Two Kelowna properties seized as part of international money laundering scheme

The property at 1214 Mission Ridge Road, Kelowna.
The property at 1214 Mission Ridge Road, Kelowna.
Image Credit: Google Street View

Two Kelowna properties seized as part of an international investigation into a multi-million dollar insider trading scheme that involves money laundering, shell companies, a Swiss banker and a known fraudster, will remain in the hands of the province.

In a Dec. 11, 2020 B.C. Supreme Court decision, the defendants in the case failed to get their hands on the $1.3 million the province made after it seized the two properties in 2019 and then sold them.

The properties in question are at 1214 Mission Ridge Road, Kelowna, and 403-5259 Big White Road, and had previously been purchased in cash for a combined total of $2.1 million, as part of an extremely complex US$165 million insider trading scheme.

In the decision, the Justice highlights several times how highly complicated the fraudulent scheme is.

The decision says an international investigation was launched in 2017 into a man called Roger Knox who operated a Swiss asset management firm known as the Silverton Platform. The Silverton Platform allowed shareholders in publicly-traded companies to hide share ownership and illegally sell shares while evading securities laws. It’s estimated the Silverton Platform generated US$165 million between 2015 and 2018.

“The investigation is extremely complicated in light of the many tentacles of the scheme reaching across international boundaries,” Justice Kathleen Ker said in the decision. "Tracing the transfer of proceeds of the alleged unlawful scheme is complicated by the global scope of the enterprise that includes an asset manager based in Switzerland, shell corporations around the world, and virtual financial firms operating like private banks being used to wire funds away from the asset manager to bank accounts held elsewhere.”

In Kelowna, the case involves Benjamin Thomas Kirk, and his spouse Kayley Tyne Johnson, along with Mexican businessman Carlos Gomez Brana.

Brana, who is a Mexican national with no ties to B.C., used a company he registered in Hong Kong to purchase the two properties and then hired Kirk and Johnson to manage them.

Kirk, Johnson, Brana, and his company Cuatro Cienagas Inversiones are all defendants in the case.

The decision says that Kirk, Johnson, and Brana, were beneficiaries of the extremely complicated "pump-and-dump" insider trading scheme.

While an international investigation is underway and multiple people have been charged and some have pleaded guilty, none of the defendants in this case are facing criminal charges in Canada and the three deny any involvement in the scheme.

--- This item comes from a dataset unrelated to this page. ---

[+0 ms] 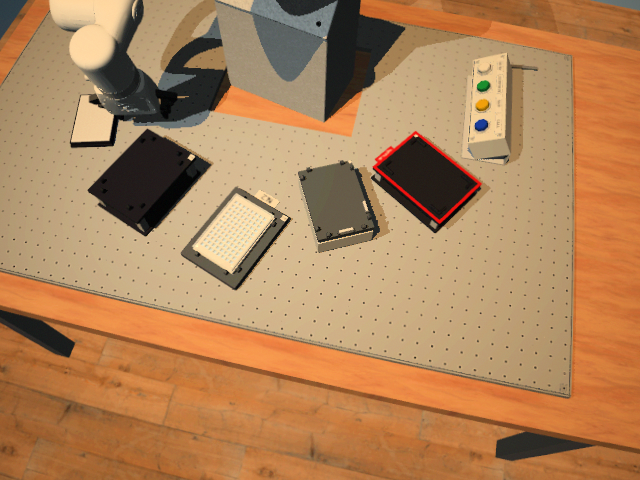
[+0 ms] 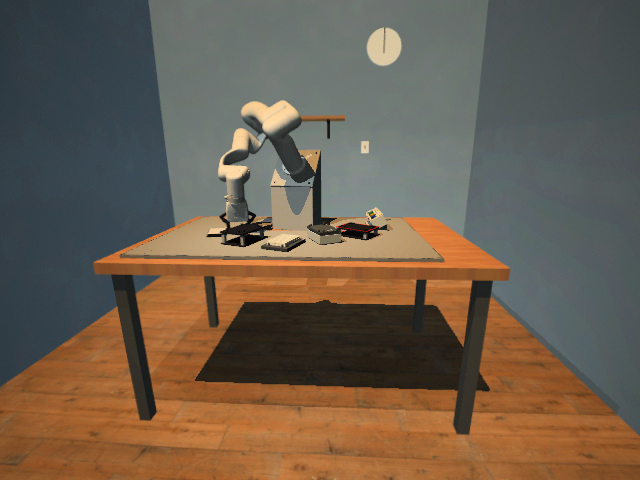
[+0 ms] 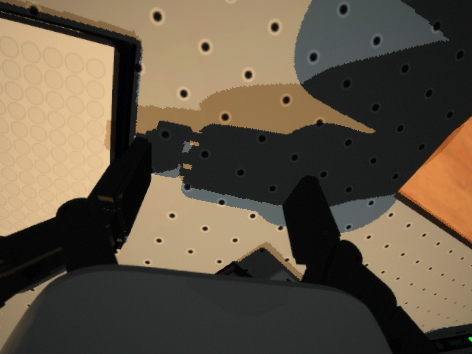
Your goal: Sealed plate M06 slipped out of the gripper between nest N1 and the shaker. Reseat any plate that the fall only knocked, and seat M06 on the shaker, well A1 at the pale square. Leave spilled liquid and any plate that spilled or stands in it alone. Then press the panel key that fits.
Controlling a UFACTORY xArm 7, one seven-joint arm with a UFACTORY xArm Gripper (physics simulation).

However, the Justice says the province does not have to prove that the money used to buy the properties was part of the fraudulent scheme only that there is sufficient evidence that could support that claim.

And the Justice called the transactions "highly suspect” and points towards a multitude of other factors.

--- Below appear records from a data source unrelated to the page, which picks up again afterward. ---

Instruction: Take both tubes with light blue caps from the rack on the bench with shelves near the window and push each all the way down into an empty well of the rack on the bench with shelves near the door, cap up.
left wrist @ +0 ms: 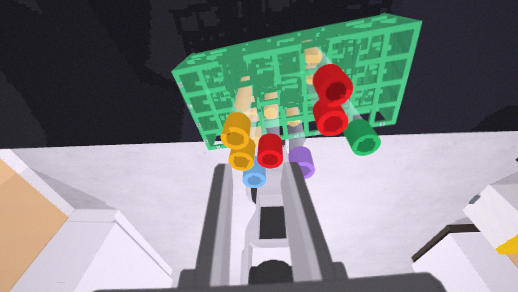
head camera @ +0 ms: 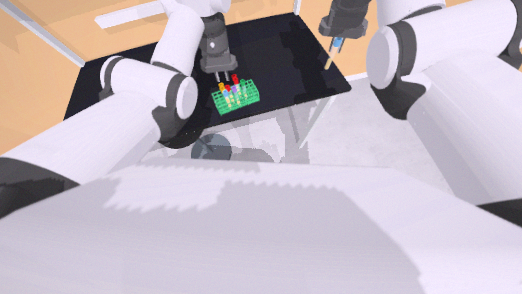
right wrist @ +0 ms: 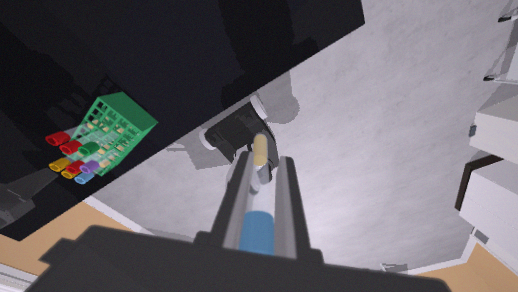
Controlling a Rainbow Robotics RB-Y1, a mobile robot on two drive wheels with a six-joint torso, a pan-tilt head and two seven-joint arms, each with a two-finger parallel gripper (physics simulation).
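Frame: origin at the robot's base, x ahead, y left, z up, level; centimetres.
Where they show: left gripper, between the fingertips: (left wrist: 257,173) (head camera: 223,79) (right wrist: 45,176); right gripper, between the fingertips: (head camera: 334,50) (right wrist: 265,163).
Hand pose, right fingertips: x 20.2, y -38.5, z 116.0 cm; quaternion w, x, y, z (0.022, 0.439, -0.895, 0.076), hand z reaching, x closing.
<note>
Each offset is from my right fingertips to the top centre of the thing. "spot": to the spot under its first point. Level surfaces: height alone.
A green rack {dx +11.8, dy +34.2, dz -18.9 cm} (head camera: 239,102) (left wrist: 287,56) (right wrist: 131,111) stands near the front edge of the black bench top {dz -24.6 cm} (head camera: 270,50). One tube with a light blue cap {spot: dx +8.3, dy +37.9, dz -12.7 cm} (left wrist: 254,178) (right wrist: 84,178) stands in its row nearest the robot, toward the left end in the head view. My left gripper (head camera: 222,77) (left wrist: 257,173) is partly open and empty, above and behind the rack. My right gripper (head camera: 336,46) (right wrist: 265,163) is shut on another tube with a light blue cap {dx -1.1, dy +1.2, dz +4.9 cm} (head camera: 337,42) (right wrist: 257,231). That tube hangs tilted beyond the bench's right side in the head view.
The rack also holds tubes with orange, red, purple {spot: dx +9.7, dy +34.1, dz -12.7 cm} (left wrist: 302,162) and green {dx +11.1, dy +29.9, dz -12.6 cm} (left wrist: 362,137) caps, close around the light blue one. A dark round thing (head camera: 211,147) shows below the front bench edge. White cabinets (right wrist: 495,200) stand at the right in the right wrist view.
</note>
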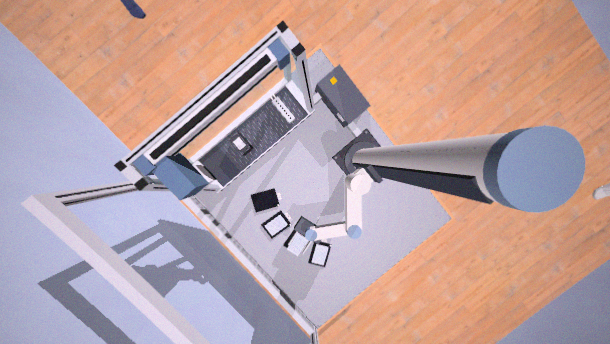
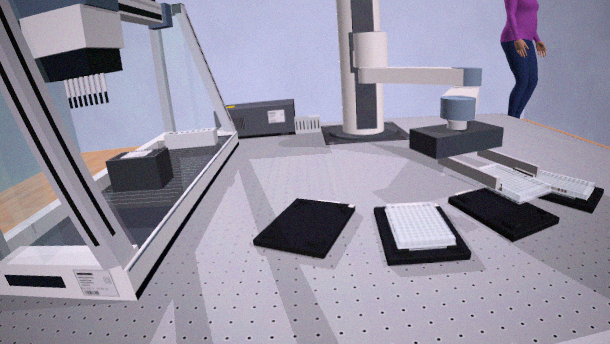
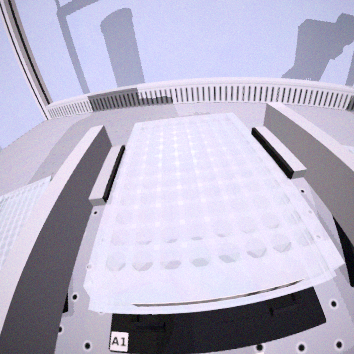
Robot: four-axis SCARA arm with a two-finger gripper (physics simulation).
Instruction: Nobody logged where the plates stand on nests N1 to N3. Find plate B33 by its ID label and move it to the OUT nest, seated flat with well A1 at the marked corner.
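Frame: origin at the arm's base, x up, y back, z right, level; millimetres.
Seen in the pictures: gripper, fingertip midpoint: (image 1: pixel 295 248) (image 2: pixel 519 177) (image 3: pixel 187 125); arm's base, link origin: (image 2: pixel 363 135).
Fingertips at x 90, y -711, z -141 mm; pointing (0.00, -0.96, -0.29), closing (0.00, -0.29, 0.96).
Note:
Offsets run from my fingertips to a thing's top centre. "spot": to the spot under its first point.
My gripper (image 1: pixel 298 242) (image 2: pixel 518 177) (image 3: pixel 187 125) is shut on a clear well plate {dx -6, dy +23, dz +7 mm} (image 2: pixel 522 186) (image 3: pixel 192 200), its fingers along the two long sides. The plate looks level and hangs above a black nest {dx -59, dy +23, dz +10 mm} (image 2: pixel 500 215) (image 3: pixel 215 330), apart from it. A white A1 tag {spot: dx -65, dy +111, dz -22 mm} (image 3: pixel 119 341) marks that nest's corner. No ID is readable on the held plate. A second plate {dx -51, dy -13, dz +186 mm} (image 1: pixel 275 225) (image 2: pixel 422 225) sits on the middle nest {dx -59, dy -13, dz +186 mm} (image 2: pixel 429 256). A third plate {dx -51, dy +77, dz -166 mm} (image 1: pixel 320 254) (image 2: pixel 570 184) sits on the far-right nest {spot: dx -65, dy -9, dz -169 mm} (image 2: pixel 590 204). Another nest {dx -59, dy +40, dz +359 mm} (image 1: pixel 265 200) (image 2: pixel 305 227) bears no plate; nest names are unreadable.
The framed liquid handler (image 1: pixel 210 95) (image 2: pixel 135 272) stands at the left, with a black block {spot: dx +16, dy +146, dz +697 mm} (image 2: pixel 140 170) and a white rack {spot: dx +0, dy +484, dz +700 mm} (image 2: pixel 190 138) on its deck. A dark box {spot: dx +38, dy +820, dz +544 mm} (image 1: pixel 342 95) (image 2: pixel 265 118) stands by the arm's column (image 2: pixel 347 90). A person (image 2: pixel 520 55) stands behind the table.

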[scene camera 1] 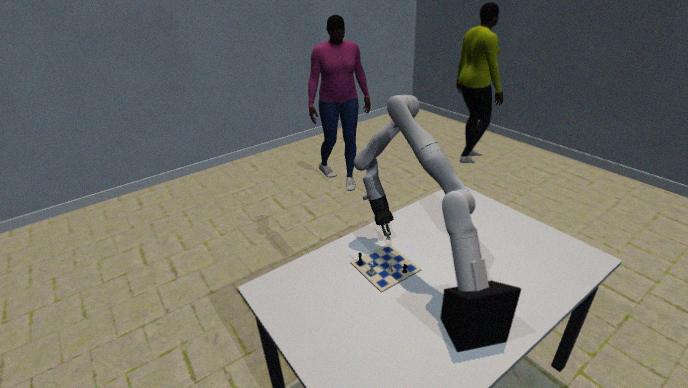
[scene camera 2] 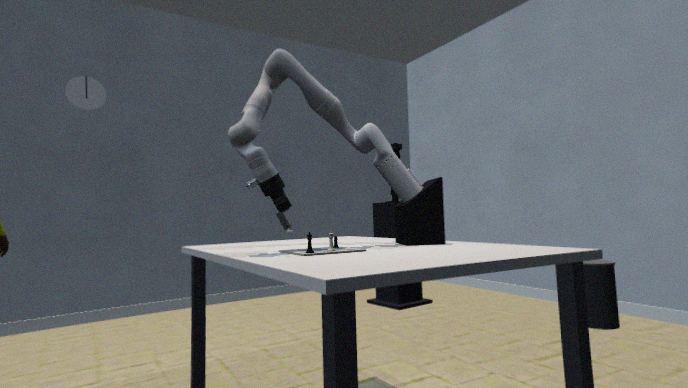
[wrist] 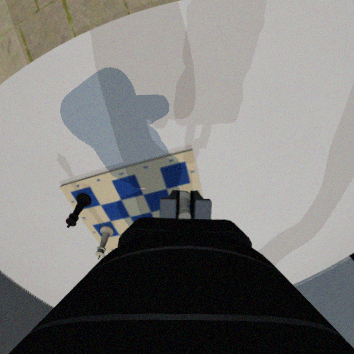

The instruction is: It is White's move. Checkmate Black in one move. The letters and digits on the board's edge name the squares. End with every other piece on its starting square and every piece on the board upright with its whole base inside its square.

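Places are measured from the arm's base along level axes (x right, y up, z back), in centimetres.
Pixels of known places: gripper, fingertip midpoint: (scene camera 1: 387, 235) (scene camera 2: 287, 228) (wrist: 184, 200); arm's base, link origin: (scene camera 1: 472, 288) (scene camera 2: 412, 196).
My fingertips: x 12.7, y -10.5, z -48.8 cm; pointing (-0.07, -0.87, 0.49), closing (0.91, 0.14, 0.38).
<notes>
For each thing: its top centre in the pictures, then the offset to it from my fingertips. Level surfaces: height alone.
- white chess piece, top centre: (wrist: 185, 217) (scene camera 2: 289, 222) (scene camera 1: 388, 232) dx -0.4, dy +2.0, dz +0.6 cm
- board, top centre: (wrist: 143, 221) (scene camera 2: 321, 249) (scene camera 1: 385, 265) dx -9.4, dy -7.5, dz +7.2 cm
- tall black king, top centre: (wrist: 67, 226) (scene camera 2: 309, 232) (scene camera 1: 360, 252) dx -16.1, dy -1.1, dz -1.6 cm
- white king, top centre: (wrist: 97, 259) (scene camera 1: 371, 261) dx -16.8, dy -1.1, dz +6.1 cm
- white piece, top centre: (scene camera 1: 390, 262) dx -10.3, dy -3.1, dz +10.7 cm
- shorter black piece, top centre: (scene camera 2: 335, 236) (scene camera 1: 405, 264) dx -6.4, dy -3.5, dz +15.6 cm
- white table, surface height: dy -8.1 cm
My gripper (scene camera 1: 387, 233) (scene camera 2: 286, 225) (wrist: 184, 200) is shut on a white chess piece (scene camera 1: 388, 238) (scene camera 2: 289, 230), whose type I cannot tell. It is held above the board (scene camera 1: 382, 283) (wrist: 105, 194), over the end near E1 in scene camera 1. The tall black king (scene camera 1: 360, 259) (scene camera 2: 309, 243) (wrist: 79, 207) stands upright on the blue corner square E5. The white king (scene camera 1: 371, 268) (wrist: 104, 241) stands on blue C5. Another white piece (scene camera 1: 391, 268) and a shorter black piece (scene camera 1: 405, 269) (scene camera 2: 336, 242) stand towards the arm's base side; the gripper body hides them in the wrist view.
The board lies on a white table (scene camera 1: 320, 310) (scene camera 2: 425, 260). The arm's black base block (scene camera 1: 480, 320) (scene camera 2: 420, 220) stands on the table. Two people, one in a pink top (scene camera 1: 338, 72) and one in a yellow top (scene camera 1: 479, 57), are on the floor beyond the table.
</notes>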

The decision says Kirk is a "known fraud artist" who was previously fined $100,000 in Alberta and ordered to cease trading. He has also been charged by the United States Securities and Exchange Commission.

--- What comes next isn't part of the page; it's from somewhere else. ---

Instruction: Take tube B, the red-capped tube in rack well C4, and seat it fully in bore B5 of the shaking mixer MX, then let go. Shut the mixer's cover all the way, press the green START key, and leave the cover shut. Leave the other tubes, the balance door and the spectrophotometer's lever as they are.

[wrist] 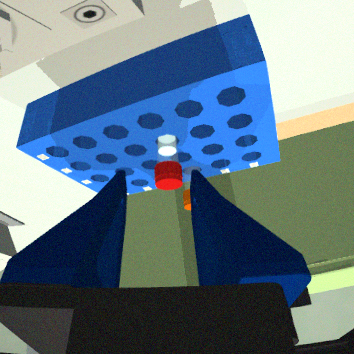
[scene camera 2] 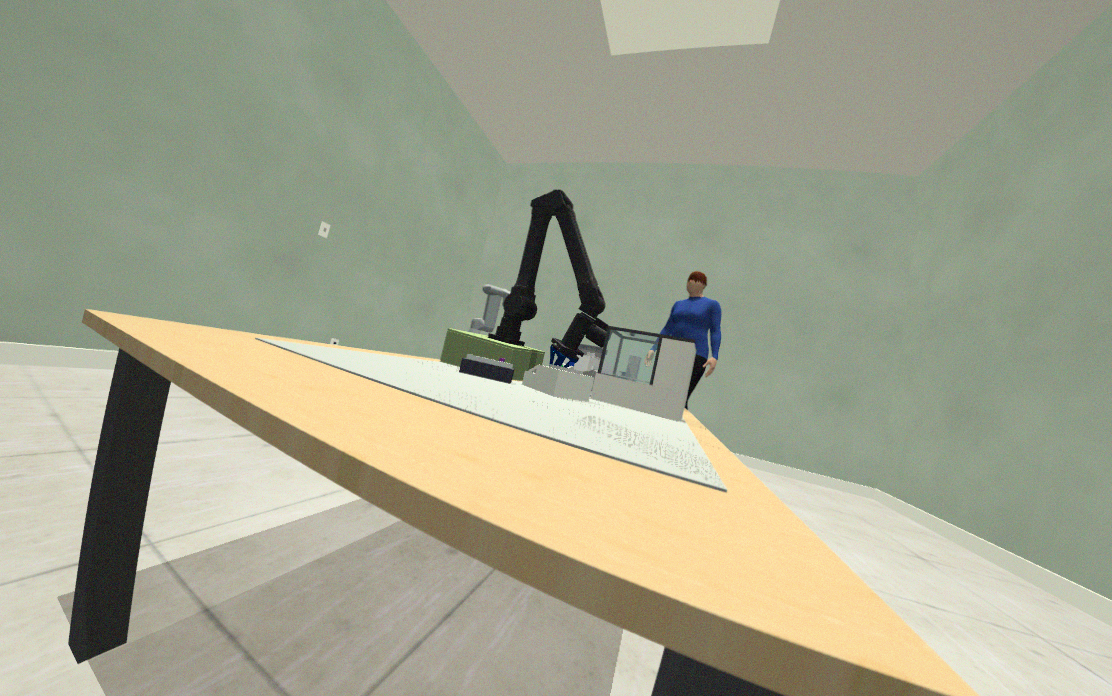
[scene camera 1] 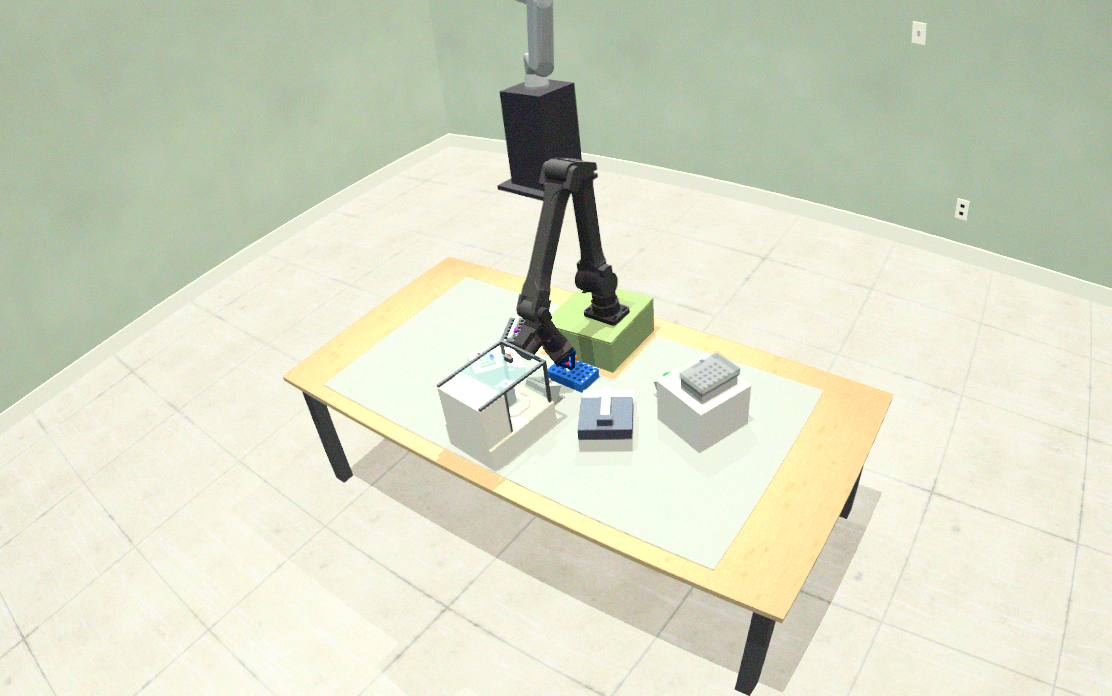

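Pixels of known places: gripper, fingertip midpoint: (wrist: 158, 178) (scene camera 1: 570, 365); arm's base at its link origin: (scene camera 2: 506, 342) (scene camera 1: 607, 313).
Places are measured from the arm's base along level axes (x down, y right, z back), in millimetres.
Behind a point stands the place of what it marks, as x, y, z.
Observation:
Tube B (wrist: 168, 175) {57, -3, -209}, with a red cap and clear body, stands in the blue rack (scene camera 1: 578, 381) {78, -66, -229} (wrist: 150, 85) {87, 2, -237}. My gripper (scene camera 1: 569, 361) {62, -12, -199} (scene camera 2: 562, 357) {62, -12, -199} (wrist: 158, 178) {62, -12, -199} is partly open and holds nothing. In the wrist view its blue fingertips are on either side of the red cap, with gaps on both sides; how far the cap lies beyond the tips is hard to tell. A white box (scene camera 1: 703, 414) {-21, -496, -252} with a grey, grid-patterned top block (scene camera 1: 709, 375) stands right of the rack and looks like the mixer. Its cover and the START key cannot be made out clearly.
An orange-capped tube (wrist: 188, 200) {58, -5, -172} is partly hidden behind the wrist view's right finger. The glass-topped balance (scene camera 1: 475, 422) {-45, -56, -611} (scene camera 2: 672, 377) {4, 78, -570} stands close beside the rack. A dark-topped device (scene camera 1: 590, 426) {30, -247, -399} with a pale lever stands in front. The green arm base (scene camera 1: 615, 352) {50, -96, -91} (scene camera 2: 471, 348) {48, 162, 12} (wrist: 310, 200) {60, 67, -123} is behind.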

The decision says Brana, through his company, transferred money to Kirk and Johnson, who bought the properties paying $1.6 million in cash for the Mission Ridge Road and $524,000 in cash for the home at Big White.

The defendants argue the evidence is purely circumstantial and that the Civil Forfeiture Office is being used as a "substitute" for a police investigation.

The Justice didn't agree.

"To add to the contextual framework, CCIL, a foreign company solely controlled by Mr. Brana, a foreign national, purchased two properties by means of an all-cash purchase in a country they have no prior ties to. The defendants then employed the spouse of an individual who has a charge history in both the United States and Alberta for securities violations. Ms. Johnson managed the properties and controlled the funds for the properties," the Justice said.

The Justice highlights that the RCMP is investigating the case, and much of the evidence against the defendants have come from testimony from a RCMP officer involved in the investigation.

"The point to remember is that there is an ongoing investigation that is complex, relating as it does to international securities trading, internet-based financing, and the complex web of wire transfers of funds from Silverton," she says.

Ultimately, Kirk, Johnson, and Brana do not get their money back.